Home-owners accelerated the rate at which they are paying down their mortgages during the second quarter, figures showed today.
Borrowers reduced their outstanding mortgage debt by £6.19 billion during the three months to the end of June, according to the Bank of England.
It was the ninth consecutive quarter during which the amount of money people unlocked from their homes was negative.
The figure was also the biggest net injection of equity people have made into their homes since the first quarter of 2009.
Homeowners have now collectively injected £44.2 billion into their housing equity since the trend began in the second quarter of 2008.
The rate at which people are reducing their mortgage has also begun to accelerate again, with the latest figure well up on the £5.31 billion injection recorded during the first quarter of the year, which was more than double the figure for the previous three months.
But today's figure remains slightly down on the peak seen during the final quarter of 2008, when the economic downturn and falling house prices led to homeowners injecting £6.7 billion back into their properties.
Equity withdrawal enables homeowners to cash in on rising house prices by increasing their mortgages to convert some of the rise in the value of their home into cash.
The money is typically used to fund big purchases such as cars or home improvements, or for debt consolidation.
But while people feel confident about increasing the size of their mortgage debt when house prices are booming, they are far less inclined to do so when the outlook for the property market and employment is uncertain.
The housing market downturn has also left many people with insufficient equity in their homes to withdraw money, while the credit crunch has made it harder for people to increase the size of their mortgage due to the tighter lending criteria banks and building societies now apply.
The recent trend among homeowners to pay down their mortgages contrasts with their behaviour during the housing boom, when they unlocked a record £17.12 billion during the final quarter of 2003.
But while people's focus on paying off their debts may be more prudent than tapping into their housing wealth to supplement their spending, it is bad news for the economy.
Today's figures show that households spent the equivalent of 2.5% of their post-tax income on reducing their mortgages.

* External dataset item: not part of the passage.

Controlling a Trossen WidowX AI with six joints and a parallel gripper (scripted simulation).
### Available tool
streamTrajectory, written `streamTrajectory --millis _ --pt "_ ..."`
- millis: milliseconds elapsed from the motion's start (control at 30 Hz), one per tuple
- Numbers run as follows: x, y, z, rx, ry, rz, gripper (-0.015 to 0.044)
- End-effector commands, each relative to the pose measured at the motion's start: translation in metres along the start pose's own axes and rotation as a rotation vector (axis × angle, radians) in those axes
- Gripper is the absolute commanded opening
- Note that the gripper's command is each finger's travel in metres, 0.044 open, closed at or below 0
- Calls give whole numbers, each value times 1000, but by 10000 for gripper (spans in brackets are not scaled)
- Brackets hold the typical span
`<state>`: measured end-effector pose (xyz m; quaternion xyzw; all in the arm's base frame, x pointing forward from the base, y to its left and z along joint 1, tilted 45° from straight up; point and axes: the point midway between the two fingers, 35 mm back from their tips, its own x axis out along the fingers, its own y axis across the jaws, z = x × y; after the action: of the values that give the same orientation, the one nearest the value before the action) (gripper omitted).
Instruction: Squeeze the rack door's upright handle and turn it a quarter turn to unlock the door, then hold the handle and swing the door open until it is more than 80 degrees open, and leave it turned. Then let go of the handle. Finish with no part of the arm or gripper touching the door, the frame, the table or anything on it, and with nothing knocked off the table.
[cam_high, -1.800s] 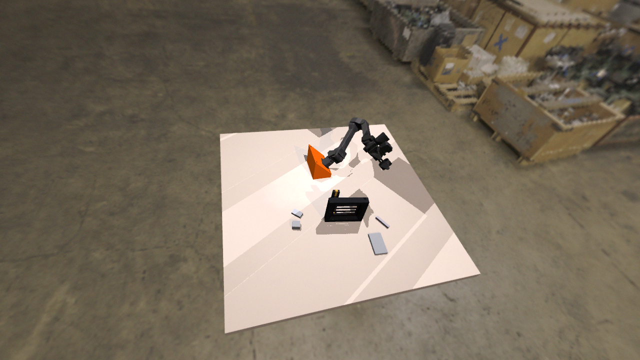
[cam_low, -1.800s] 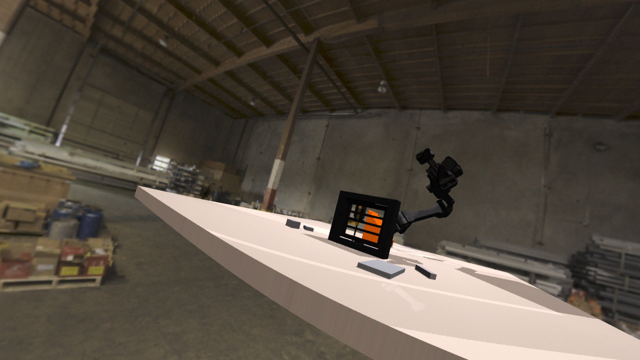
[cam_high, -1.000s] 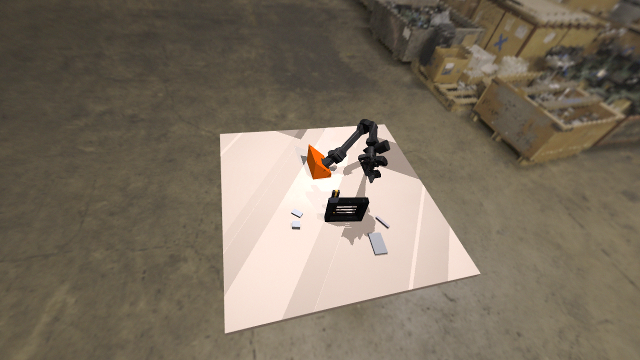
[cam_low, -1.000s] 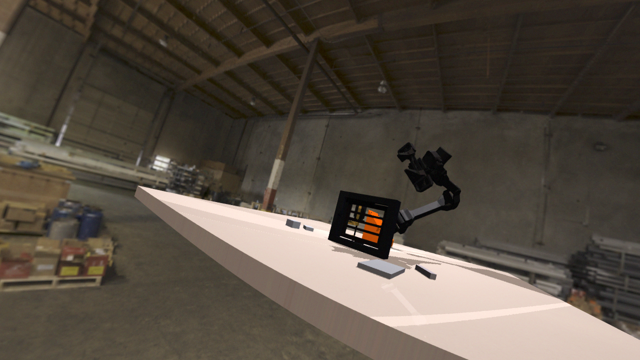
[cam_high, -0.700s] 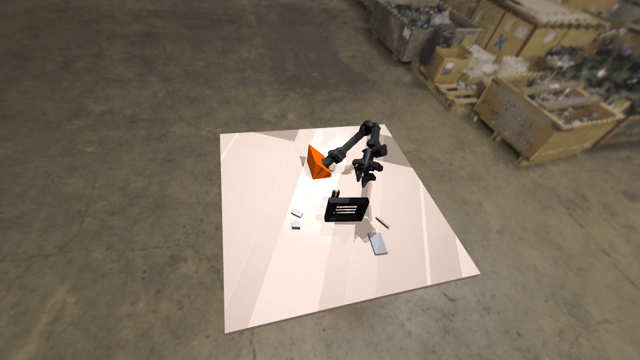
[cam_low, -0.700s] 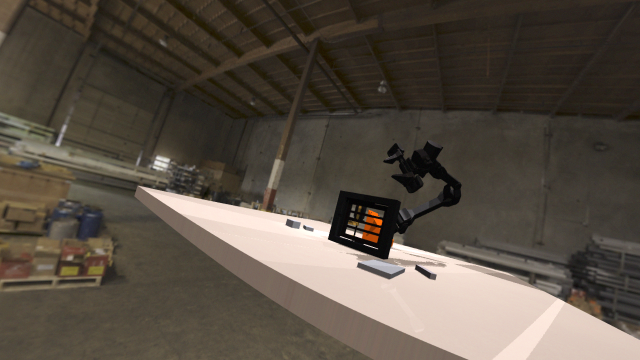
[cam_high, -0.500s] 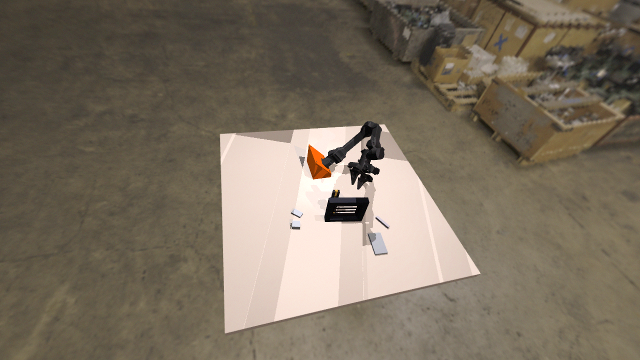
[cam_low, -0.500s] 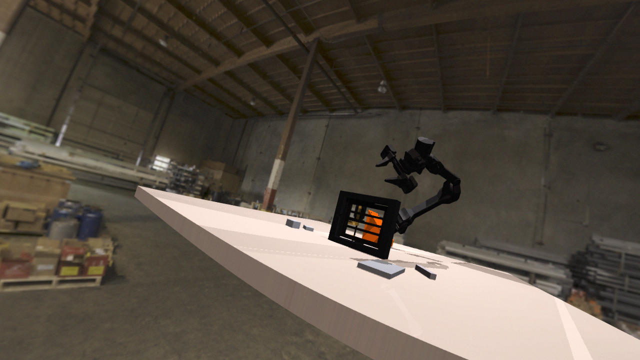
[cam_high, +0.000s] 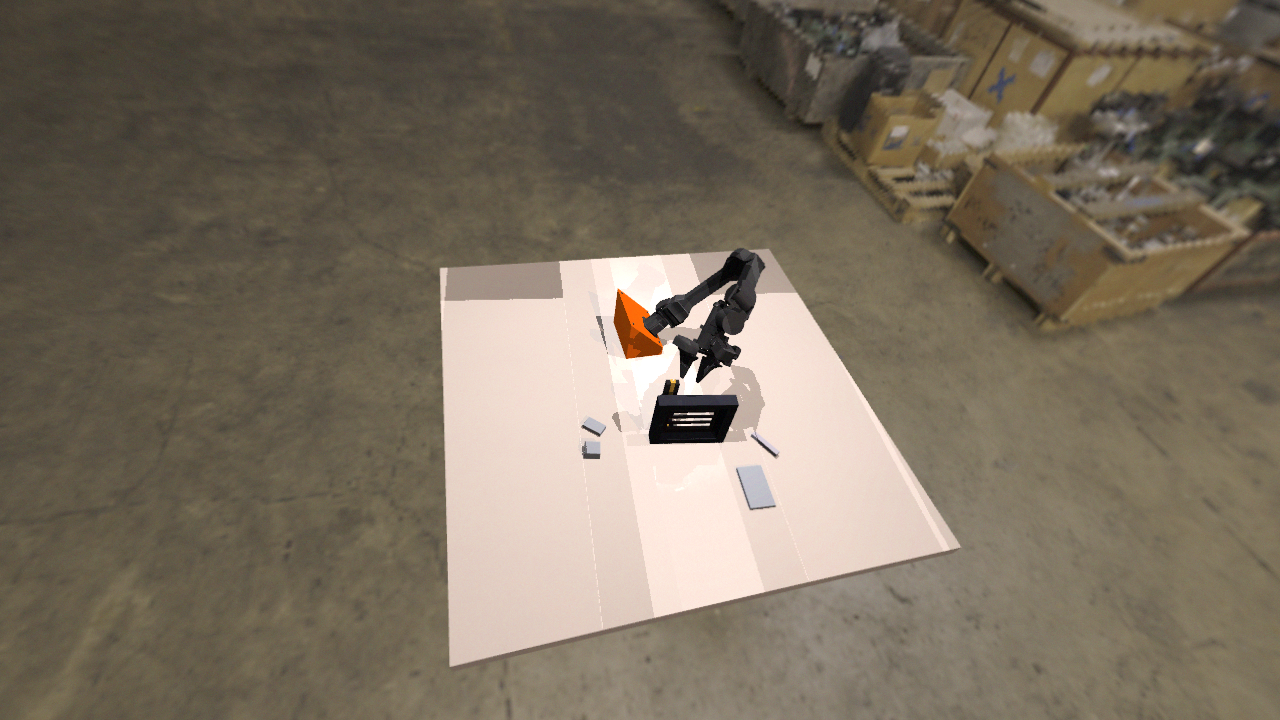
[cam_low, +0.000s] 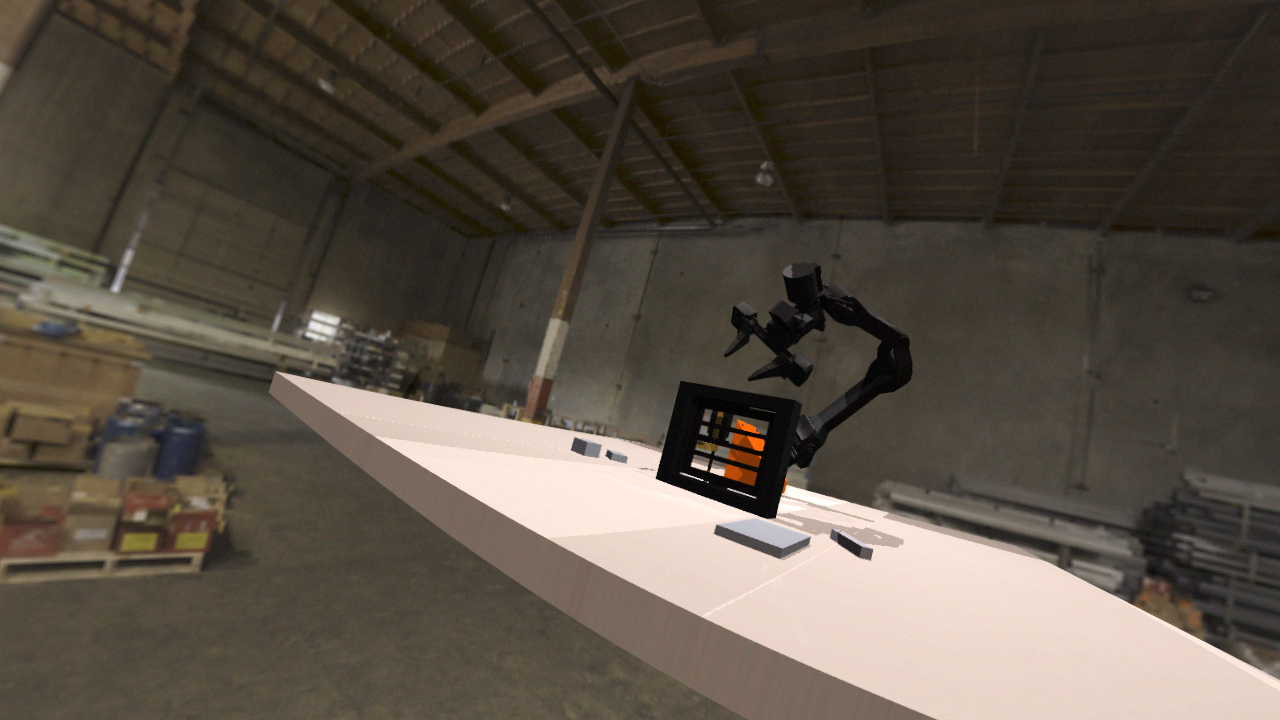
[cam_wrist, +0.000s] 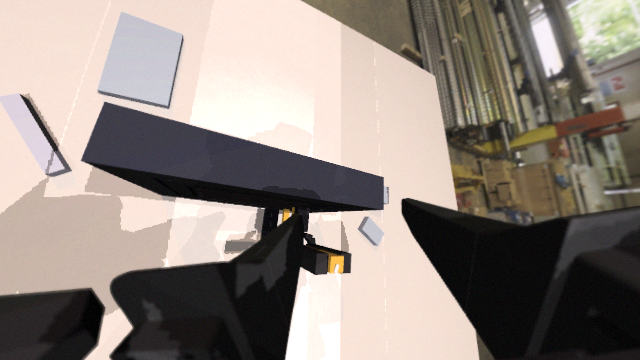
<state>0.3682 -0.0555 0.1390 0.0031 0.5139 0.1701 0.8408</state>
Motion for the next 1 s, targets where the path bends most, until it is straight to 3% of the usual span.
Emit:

This is a far cry from the final quarter of 2003, when people boosted their income by around 8.6% through releasing money that was tied up in their homes.
Howard Archer, chief UK and European economist at IHS Global Insight, said: "Housing equity withdrawal has been used significantly to support consumer spending in recent years.
"Consequently, the ongoing - and increased - net injection of housing equity is adding to the constraints on consumer spending."